= Protein structural phylogenetics =

Field of molecular evolution

Protein structural phylogenetics (or Structural phylogenetics) is the branch of molecular evolution that incorporates three dimensional information from protein structure to understand phylogenetic relationships, and translates those evolutionary insights into understanding protein structure and function.
Protein structures are robust over long evolutionary time scales compared with amino acid sequence.
The number of protein sequences that can fold into a given structure is astronomical, with one study estimating even a small protein structure with fewer than 100 amino acids can be attained by a number of sequences that exceeds the Avogadro constant.
These properties make structures useful for understanding deep evolutionary relationships, where sequences have become saturated with mutations and share very low levels of similarity.

==History==

Protein structures have been used to explore evolutionary relationships since the 1970s.
The approach became popularized in the 1990s and 2000s as techniques in structural biology took off, namely X-ray crystallography, nuclear magnetic resonance, and electron microscopy.
Throughout this period, several studies investigated deep evolutionary relationships through the analysis of aligned protein structures, for example, the immunoglobulins
aminoacyl-tRNA synthetases,
and metallo-β-lactamases.
However, the field was still constrained by the limited availability of entries in the Protein Data Bank.

In the early 2020s, with the arrival of protein structure prediction methods like AlphaFold2, high quality data became readily available.
Although structural predictions are still less accurate than solved structures, this has nevertheless led to three dimensional protein structure becoming increasingly important within the field of phylogenetics.
This led to recent insights into the evolution of Flavivirus glycoproteins,
fungal virulence factors,
and gamete fusion proteins.
Despite the abundance of protein structural data, the methodologies to analyze these structures have not kept pace with those used to estimate phylogenies from sequence.

==Structural data and alignment==

Inferring phylogenetic trees from protein structure usually relies on a structural alignment.
There are numerous software packages available to perform this task, each with their own strengths and limitations.

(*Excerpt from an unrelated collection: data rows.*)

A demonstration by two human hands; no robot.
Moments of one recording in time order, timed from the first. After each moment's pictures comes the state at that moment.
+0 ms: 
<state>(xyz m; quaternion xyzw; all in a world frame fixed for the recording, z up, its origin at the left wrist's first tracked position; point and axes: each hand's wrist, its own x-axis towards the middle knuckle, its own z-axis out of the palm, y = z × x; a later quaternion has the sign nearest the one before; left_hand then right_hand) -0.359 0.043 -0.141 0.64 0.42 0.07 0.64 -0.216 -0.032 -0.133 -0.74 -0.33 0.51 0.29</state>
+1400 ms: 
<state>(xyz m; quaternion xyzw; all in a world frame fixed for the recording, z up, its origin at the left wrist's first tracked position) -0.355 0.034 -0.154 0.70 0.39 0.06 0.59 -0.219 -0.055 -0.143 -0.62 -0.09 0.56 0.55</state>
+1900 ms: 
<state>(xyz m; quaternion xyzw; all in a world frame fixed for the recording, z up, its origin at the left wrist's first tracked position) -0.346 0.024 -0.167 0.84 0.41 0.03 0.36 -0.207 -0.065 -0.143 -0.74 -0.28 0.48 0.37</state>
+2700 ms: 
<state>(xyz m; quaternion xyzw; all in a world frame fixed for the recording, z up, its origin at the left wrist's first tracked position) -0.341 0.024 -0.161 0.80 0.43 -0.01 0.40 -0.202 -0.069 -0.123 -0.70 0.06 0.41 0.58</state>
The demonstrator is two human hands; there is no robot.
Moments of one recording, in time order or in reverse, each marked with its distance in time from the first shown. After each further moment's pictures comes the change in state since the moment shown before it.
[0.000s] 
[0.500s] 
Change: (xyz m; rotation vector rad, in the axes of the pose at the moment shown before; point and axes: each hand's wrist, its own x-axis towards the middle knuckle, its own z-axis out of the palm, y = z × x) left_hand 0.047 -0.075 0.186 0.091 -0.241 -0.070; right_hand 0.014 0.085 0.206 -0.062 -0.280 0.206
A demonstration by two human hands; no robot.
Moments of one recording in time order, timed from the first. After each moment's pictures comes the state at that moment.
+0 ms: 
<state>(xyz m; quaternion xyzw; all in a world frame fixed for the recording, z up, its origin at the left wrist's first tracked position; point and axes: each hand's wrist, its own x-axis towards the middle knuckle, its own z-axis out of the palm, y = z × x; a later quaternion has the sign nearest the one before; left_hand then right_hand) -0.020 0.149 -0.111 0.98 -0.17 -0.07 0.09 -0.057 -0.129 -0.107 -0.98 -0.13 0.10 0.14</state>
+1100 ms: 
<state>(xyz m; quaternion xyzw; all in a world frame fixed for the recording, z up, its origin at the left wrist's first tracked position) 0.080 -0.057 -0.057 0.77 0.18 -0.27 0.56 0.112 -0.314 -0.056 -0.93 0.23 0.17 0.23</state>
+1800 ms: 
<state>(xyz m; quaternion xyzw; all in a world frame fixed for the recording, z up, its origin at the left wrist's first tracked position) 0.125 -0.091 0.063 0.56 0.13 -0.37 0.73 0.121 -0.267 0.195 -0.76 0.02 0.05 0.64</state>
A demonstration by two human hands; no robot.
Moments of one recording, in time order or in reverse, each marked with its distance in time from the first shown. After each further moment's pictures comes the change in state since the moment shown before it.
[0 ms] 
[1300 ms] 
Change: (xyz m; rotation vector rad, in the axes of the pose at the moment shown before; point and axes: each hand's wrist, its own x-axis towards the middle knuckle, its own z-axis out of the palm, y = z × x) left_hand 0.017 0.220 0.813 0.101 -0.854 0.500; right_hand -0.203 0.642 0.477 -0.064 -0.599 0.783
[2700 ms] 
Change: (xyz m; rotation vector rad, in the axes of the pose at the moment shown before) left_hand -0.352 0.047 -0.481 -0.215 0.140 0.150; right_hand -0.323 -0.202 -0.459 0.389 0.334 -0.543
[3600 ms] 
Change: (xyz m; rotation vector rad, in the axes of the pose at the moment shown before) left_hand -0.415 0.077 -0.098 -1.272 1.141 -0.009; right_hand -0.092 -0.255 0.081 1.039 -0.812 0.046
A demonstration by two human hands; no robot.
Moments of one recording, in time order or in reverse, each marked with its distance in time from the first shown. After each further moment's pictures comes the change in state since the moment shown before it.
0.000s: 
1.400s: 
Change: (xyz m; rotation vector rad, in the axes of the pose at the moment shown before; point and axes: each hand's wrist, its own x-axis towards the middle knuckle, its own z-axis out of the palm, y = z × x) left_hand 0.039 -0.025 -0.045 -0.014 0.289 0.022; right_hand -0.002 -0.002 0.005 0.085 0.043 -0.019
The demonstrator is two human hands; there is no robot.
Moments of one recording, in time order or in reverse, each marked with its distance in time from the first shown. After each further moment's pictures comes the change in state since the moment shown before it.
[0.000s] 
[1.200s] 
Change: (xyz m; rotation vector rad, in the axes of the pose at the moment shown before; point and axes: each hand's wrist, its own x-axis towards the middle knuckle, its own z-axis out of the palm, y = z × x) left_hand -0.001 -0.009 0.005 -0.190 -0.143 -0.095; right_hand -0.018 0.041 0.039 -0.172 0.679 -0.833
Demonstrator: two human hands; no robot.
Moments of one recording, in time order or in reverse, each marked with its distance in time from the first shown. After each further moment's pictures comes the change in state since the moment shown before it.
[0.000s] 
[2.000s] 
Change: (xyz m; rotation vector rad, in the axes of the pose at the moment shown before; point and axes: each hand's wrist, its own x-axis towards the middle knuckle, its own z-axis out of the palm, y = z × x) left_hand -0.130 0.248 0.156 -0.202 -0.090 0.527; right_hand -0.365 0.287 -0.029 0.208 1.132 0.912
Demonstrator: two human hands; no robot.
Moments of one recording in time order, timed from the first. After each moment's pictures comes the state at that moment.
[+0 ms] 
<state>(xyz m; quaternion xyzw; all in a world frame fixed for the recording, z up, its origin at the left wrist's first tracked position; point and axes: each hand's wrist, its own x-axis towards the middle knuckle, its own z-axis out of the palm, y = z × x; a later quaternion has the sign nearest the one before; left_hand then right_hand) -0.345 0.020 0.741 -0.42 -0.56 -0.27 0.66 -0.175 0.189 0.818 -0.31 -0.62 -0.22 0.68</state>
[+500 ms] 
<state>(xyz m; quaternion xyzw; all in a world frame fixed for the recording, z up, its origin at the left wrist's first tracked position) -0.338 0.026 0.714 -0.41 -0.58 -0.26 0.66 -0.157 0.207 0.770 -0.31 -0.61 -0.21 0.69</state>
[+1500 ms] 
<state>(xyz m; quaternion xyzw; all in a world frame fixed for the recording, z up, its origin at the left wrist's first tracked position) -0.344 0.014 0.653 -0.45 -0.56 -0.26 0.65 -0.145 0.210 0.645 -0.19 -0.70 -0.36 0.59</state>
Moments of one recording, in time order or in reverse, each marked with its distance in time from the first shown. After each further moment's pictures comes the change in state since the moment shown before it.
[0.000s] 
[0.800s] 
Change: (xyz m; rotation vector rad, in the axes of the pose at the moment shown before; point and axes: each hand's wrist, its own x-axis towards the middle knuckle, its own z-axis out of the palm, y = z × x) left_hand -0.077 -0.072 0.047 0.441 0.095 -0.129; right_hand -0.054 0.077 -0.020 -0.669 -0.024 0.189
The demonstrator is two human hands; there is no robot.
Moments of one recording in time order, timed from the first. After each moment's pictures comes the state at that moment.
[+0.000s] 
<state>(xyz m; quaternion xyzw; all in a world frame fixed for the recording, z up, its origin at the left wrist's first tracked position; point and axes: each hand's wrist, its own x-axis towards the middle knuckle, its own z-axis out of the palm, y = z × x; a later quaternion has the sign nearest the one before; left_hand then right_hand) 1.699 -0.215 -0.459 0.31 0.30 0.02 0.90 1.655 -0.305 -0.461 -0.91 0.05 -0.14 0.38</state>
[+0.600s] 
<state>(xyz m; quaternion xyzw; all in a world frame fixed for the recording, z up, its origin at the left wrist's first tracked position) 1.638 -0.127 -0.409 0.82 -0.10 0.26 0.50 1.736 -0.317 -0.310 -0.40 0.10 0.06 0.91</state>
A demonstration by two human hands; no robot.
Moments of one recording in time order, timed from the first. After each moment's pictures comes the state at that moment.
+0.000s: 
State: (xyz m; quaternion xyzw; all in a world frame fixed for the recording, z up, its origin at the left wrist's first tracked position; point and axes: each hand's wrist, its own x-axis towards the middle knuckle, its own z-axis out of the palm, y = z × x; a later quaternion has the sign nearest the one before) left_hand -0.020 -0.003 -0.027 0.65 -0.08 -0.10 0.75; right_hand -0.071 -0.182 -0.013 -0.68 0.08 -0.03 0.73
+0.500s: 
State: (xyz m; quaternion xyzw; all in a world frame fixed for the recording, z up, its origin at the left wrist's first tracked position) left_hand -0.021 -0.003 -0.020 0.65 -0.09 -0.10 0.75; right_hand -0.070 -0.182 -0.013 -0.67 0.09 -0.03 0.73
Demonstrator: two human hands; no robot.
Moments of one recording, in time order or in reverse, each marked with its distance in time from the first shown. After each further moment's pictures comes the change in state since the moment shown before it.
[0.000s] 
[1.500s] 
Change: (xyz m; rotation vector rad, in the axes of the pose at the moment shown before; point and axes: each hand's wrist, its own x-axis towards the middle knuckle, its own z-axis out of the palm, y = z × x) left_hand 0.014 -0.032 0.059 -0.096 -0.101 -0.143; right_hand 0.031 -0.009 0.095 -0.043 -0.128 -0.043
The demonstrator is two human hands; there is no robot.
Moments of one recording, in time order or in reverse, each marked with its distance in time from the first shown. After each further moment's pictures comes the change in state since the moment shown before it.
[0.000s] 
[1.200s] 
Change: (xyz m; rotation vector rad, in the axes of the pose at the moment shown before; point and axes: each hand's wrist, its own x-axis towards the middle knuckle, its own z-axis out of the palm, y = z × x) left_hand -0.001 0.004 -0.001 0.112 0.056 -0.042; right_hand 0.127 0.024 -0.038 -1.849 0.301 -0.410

==Methods for estimating phylogenies from protein structure==
===Atomic coordinates===
The simplest methods for building phylogenies from protein structures are based on atomic-level comparisons using measures like RMSD and TM-Score, among others.
This distance-based approach is often performed using the neighbor joining algorithm.
A key limitation in this approach comes from the inability to quantify statistical uncertainty, such as through bootstrap or posterior clade support.
Some have used molecular dynamics simulations to estimate bootstrap support, although this approach is computationally demanding.

The more advanced methods are model-based, meaning they describe probabilistic generative processes and can provide a more reliable means of quantifying uncertainty in a maximum likelihood or Bayesian phylogenetic framework.
The Challis-Schmidler model describes protein structural drift, over long evolutionary time frames, as an Ornstein–Uhlenbeck process.
This Bayesian total-evidence model estimates the sequence and structural alignment all within a single analysis.
A key limitation in this method comes from the energetically-unrealistic assumption of independent drift across all positions in the protein.
This restriction was later addressed by the Larson-Thorne-Schmidler model.

===Structural alphabets===
Protein structures can also be represented as sequences of characters from a structural alphabet.
Typically, there is one character assigned to each amino acid residue in the sequence. This enables structural phylogenies to be built using the same methodologies that are used in sequence phylogenetics, including maximum likelihood and Bayesian inference, as a continuous time Markov process. The earliest efforts involved simple alphabets that describe protein secondary structure and surface accessibility.
The 3Di alphabet employed by Foldseek
is widely used today.
This alphabet consists of twenty characters informed by the protein tertiary structure.
While 3Di phylogenetics has become widely applied in recent years, its key limitation comes from the standard phylogenetic assumption of independence between sites, a requirement violated by the concept of the 3Di characters, which are defined by tertiary structure interactions.